但是…我們也逃不出去啊。
眼睜睜看著蘇問越來越虛弱,我坐立不安,轉頭跑到門口去敲門。
“把你們老大叫來,我找他有事。”
我一直在敲門,鐵門都是鏽,蹭了我滿手。
這屋子窗戶上都是汙漬,玻璃都碎了,我從一個碎掉的角落裏往外看,正看到那小弟在抽煙。
“都快死了,還有什麼事兒啊?”小弟罵罵咧咧的走遠了,但是很久之後,一直沒人來,我急的一直拍窗戶拍門,拍了半天,終於把人給拍來了。
還是邢以風。
我沒想到會把他拍來,隔著一扇門和他對視,衝他喊:“邢以風,邢以風,我在這!”
剛才那一堆人呢?
王延行不是說要報複我們三個嗎,怎麼這麼輕鬆就把人帶來了?
不會是王延行胡說八道吧?
邢以風是從樓梯下麵跑上來的,他還穿著西裝衣褲,從樓梯那邊衝過來,跟我隔著一扇生鏽的門、一扇破舊的窗對視。
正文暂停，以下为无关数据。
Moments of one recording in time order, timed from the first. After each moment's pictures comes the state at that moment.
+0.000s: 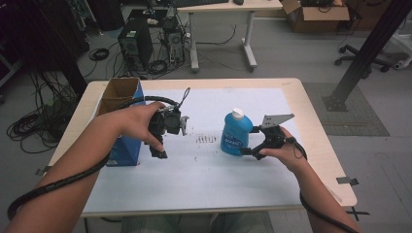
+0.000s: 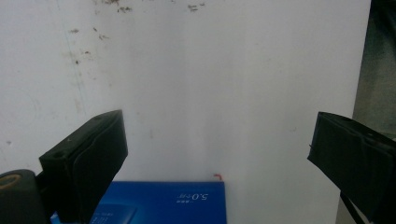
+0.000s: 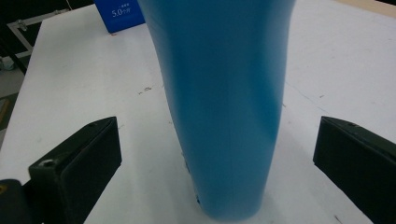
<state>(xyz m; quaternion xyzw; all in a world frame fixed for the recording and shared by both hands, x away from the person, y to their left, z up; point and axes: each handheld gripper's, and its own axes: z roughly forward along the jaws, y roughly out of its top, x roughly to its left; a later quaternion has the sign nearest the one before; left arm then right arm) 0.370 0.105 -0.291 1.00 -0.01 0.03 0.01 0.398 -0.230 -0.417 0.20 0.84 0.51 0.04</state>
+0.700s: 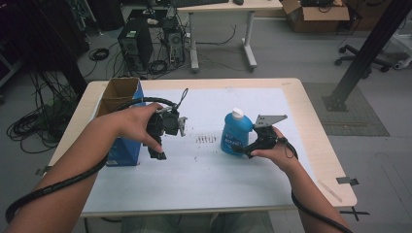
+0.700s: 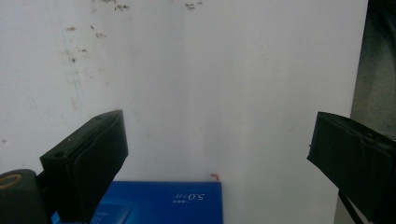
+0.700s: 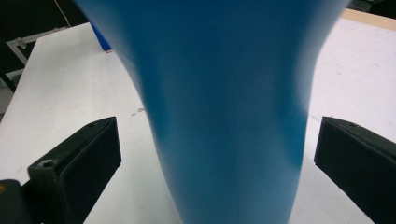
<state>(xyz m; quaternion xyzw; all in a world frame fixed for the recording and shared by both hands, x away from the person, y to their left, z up) 0.368 0.109 -0.292 1.00 -0.01 0.03 0.02 0.404 -0.213 -0.426 0.21 0.82 0.54 0.05</state>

我一見到他太高興了,如果他能把門打開,把我們帶走的話,蘇問就有救了。
“邢以風快開門啊!”我隔著一扇窗戶使勁兒的拍,恨不得從窗角處的玻璃碎掉的角落將腦袋探出去。
邢以風終於跑到我的麵前了。
他額頭上都是熱汗,呼吸急促,頭發卷在一起,早就沒有之前的優雅風度了,我和他之間隔了一扇門和一扇窗,隻能從一塊碎掉的角落中遙遙相對。
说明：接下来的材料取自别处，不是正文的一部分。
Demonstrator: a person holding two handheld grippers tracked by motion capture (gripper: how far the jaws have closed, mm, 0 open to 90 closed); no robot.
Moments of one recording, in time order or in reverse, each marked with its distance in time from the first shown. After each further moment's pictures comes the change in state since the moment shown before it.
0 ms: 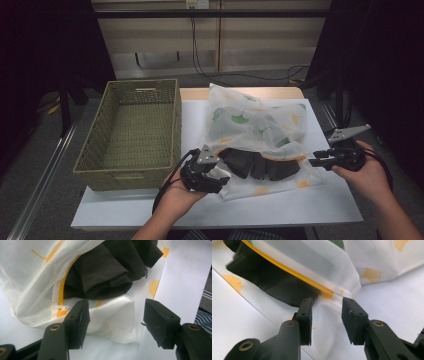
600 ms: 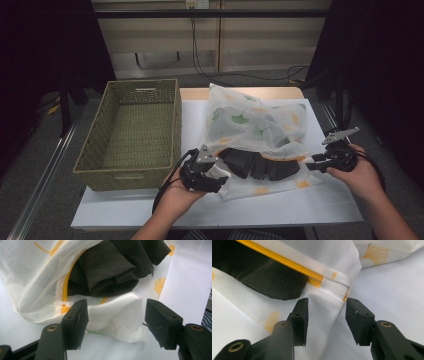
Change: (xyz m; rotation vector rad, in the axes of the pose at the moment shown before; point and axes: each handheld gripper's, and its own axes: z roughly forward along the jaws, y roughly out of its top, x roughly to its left) left arm 0.004 -0.004 0.003 0.009 0.017 -0.020; right arm -0.014 -0.013 0.031 0.075 0.008 0.047
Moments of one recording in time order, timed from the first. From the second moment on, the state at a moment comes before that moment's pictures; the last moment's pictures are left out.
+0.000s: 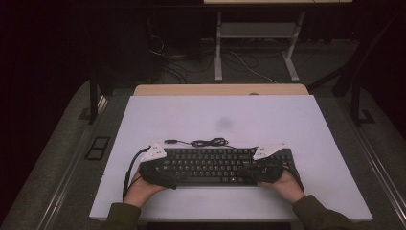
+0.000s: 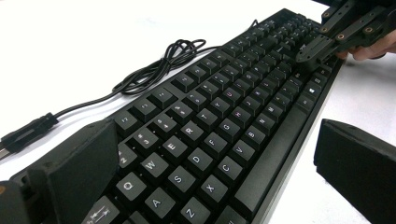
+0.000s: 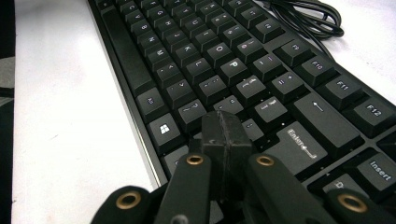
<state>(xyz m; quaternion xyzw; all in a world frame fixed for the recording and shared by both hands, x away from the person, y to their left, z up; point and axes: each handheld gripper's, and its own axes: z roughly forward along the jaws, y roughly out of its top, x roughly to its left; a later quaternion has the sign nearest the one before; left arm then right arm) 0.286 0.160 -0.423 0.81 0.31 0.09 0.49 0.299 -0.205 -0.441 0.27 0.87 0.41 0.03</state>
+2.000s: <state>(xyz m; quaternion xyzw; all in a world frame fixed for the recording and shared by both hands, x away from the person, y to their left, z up) 0.327 0.115 -0.433 0.85 0.32 0.05 0.42 0.299 -0.205 -0.442 0.26 0.87 0.41 0.03</state>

“邢以風,你快開門啊!”我急了,又敲了敲窗戶,窗戶上的灰塵都跟著飛了起來,我手裏全都是灰塵,但邢以風就在不遠處定定的看著我。
過了兩三秒,他從那個角落裏伸出一隻手,從窗戶的縫隙中伸出手摸了一下我的臉,很輕,但很溫柔。
我當時趴在窗戶的破掉的大洞裏,額頭被大洞旁邊的不規則的玻璃碴子刮到了,有絲絲縷縷的疼,他伸出手摸了一下我的額頭,帶著溫度的指尖摩擦到了我的皮膚,我能夠感覺到他的忍耐。
他的指尖在顫動,眼眸死死的盯在我的身上,像是要在我身上燒出來一個大洞一樣,但我一直在想蘇問,顧不上他此時這種莫名的情緒。
“你愣著幹什麼開門啊!”我急了,又敲了一下門。
手指摩擦到生鏽的鐵門上,又沉又重的撞擊聲讓邢以風如夢初醒,他整個都清醒了過來,突然向後退了兩步。
“你退後。”他聲線沙啞:“躲遠一點。”
我依言退後一些,邢以風開始抬腳踹門,但這門就算是生鏽了依舊是鐵門,踹了半天都沒踹開。
我越來越著急:“快點啊,來不及了!”
門實在踹不開,邢以風就踹窗戶,玻璃,短短幾下玻璃就碎了一大片,他的腿都被刮的鮮血淋漓的,窗戶終於破開了一個大塊了,能鑽出去一個人了。
“過來。”他在窗外向我伸手。
“你進來。”我拉著他的手往裏麵拉:“你快把蘇問帶出去。”
但在見到蘇問的一瞬間,邢以風的手瞬間攥緊我,聲線都跟著浸染起幾分涼意:“走。”